Epidemia koronawirusa sprawiła, że kluby hokejowe mają spore kłopoty z dopięciem budżetów. Z problemami borykają się gminy i sponsorzy, którzy wspierają rodzimy hokej.

- Jestem w stałym kontakcie z klubami, epidemia spowodowała, że szuka się oszczędności i tego, w jaki sposób przetrwać w czasach kryzysu. My, jako związek mamy ograniczone możliwości pomocy klubom, bo sami zmagamy się z długiem, który przejęliśmy po poprzednikach – przyznaje Mirosław Minkina, prezes PZHL.

- Rozmawiamy wspólnie na temat różnych rozwiązań, które pomogą w tych trudnych czasach.
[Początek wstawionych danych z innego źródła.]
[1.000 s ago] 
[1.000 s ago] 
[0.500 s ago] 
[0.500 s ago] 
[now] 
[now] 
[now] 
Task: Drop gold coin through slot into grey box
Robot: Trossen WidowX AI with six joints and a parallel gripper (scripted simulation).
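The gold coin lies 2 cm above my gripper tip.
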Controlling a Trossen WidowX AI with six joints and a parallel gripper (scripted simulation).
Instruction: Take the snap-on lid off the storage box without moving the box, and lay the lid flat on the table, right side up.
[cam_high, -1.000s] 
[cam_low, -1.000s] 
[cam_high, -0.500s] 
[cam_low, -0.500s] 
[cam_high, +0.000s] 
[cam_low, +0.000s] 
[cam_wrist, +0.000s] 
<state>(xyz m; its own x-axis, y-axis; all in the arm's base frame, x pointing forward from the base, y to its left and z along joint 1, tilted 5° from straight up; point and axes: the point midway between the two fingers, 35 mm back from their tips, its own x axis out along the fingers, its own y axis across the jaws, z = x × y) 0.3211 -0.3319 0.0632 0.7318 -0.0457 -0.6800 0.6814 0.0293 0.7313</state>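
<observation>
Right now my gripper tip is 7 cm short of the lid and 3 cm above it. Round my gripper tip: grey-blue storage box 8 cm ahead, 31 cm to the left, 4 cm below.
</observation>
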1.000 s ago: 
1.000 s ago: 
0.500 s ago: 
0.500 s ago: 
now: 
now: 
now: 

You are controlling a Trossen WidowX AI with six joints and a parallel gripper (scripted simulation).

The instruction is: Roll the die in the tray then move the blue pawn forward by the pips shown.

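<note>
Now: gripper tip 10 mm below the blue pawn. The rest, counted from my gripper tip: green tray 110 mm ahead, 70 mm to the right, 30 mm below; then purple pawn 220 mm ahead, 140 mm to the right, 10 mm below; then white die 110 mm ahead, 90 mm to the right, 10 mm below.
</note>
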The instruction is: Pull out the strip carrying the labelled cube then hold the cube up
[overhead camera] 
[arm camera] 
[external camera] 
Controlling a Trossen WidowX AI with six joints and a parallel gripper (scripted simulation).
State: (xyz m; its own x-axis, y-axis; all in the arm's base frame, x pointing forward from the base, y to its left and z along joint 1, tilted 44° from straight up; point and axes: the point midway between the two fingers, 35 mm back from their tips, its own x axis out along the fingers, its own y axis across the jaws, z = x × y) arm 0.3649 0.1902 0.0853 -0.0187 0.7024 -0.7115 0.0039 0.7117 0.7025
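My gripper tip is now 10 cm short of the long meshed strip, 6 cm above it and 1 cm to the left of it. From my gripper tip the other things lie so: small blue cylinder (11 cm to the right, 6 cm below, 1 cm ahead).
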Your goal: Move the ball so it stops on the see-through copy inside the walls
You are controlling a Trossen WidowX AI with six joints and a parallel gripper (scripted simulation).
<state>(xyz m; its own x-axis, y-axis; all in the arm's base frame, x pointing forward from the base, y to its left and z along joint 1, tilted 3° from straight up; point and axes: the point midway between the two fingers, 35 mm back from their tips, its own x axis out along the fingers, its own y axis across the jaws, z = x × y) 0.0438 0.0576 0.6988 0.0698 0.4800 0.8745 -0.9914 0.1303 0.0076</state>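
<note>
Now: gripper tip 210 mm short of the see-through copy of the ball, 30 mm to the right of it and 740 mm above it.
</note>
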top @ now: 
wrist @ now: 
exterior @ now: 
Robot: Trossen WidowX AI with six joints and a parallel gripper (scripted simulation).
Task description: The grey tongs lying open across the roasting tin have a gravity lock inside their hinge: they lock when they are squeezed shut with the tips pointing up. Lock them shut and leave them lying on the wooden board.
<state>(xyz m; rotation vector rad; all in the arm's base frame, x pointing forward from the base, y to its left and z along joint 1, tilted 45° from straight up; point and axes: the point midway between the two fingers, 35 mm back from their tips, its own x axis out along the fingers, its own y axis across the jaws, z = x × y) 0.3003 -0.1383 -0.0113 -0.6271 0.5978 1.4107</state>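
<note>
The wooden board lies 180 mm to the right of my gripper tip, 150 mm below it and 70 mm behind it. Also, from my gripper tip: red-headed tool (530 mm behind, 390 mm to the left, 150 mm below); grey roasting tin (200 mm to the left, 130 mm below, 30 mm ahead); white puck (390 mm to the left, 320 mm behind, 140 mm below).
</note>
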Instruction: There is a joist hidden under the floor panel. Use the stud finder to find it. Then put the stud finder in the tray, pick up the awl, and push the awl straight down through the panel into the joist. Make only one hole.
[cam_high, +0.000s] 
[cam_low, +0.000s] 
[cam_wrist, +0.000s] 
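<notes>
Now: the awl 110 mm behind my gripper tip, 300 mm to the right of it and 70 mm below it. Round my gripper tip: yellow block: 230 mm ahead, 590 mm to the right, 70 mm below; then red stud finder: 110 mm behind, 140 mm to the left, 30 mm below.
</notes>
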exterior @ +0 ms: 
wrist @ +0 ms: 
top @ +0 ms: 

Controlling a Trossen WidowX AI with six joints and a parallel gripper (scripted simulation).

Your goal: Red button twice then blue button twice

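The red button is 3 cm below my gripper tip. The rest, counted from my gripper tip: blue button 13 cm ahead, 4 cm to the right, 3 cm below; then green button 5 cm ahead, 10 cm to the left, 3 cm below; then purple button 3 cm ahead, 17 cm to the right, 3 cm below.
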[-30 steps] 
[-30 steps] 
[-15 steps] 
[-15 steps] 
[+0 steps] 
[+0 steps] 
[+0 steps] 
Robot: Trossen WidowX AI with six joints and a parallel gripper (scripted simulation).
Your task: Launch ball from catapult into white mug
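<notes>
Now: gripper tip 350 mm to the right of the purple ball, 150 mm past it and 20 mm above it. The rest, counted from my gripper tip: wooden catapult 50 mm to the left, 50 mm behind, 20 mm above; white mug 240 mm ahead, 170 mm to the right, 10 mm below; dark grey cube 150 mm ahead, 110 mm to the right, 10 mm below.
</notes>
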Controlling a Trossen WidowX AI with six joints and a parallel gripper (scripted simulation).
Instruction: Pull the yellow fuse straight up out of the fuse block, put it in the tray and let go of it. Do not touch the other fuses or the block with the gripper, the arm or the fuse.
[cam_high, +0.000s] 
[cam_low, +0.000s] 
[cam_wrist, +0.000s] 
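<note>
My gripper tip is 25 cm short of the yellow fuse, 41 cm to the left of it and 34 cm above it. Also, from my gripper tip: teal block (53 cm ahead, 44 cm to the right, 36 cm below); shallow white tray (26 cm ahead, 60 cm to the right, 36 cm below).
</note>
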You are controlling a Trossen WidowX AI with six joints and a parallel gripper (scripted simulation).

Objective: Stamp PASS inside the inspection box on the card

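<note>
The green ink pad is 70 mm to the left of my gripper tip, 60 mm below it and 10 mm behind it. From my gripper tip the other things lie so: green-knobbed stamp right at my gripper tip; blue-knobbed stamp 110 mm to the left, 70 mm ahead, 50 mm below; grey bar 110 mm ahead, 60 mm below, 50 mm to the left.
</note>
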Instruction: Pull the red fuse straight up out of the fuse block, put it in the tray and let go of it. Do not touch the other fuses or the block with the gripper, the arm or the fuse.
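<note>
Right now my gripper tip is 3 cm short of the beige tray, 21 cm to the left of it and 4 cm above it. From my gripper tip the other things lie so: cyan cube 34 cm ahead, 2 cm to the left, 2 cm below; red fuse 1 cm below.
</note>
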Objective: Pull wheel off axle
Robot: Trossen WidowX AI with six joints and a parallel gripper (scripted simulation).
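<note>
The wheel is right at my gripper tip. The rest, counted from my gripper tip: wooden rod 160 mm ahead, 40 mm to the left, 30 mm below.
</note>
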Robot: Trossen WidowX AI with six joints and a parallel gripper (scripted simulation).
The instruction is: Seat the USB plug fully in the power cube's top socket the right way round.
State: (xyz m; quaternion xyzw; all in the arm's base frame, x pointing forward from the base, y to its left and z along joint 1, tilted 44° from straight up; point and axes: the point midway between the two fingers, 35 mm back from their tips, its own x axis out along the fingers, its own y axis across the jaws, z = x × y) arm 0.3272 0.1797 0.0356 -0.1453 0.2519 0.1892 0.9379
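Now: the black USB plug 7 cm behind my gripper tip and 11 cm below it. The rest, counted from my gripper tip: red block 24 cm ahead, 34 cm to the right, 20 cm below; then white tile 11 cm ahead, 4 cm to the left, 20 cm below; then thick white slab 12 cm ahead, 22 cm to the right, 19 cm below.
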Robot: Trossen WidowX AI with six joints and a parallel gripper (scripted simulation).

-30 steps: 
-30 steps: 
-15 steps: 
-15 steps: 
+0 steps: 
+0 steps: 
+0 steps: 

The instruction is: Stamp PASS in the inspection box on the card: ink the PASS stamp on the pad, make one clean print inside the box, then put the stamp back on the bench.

Wierzę, że wszyscy wspólnie uporamy się z problemami – zaznacza szef związku.

W zakończonym przedwcześnie sezonie mistrzem Polski został GKS Tychy, wicemistrzem Re-Plast Unia Oświęcim, a trzecie miejsca przyznano ex aequo JKH GKS Jastrzębie oraz GKS Katowice.

- Jeśli sytuacja się unormuje, chcielibyśmy zorganizować jesienią hokejową galę, na tydzień, dwa przed rozpoczęciem nowego sezonu i wtedy moglibyśmy najlepszym wręczyć puchary, medale. Podczas tej gali uhonorowalibyśmy także zasłużonych hokeistów, którzy niedawno zakończyli karierę, między innymi Damiana Słabonia – podkreśla prezes PZHL. Nowy sezon ma ruszyć we wrześniu.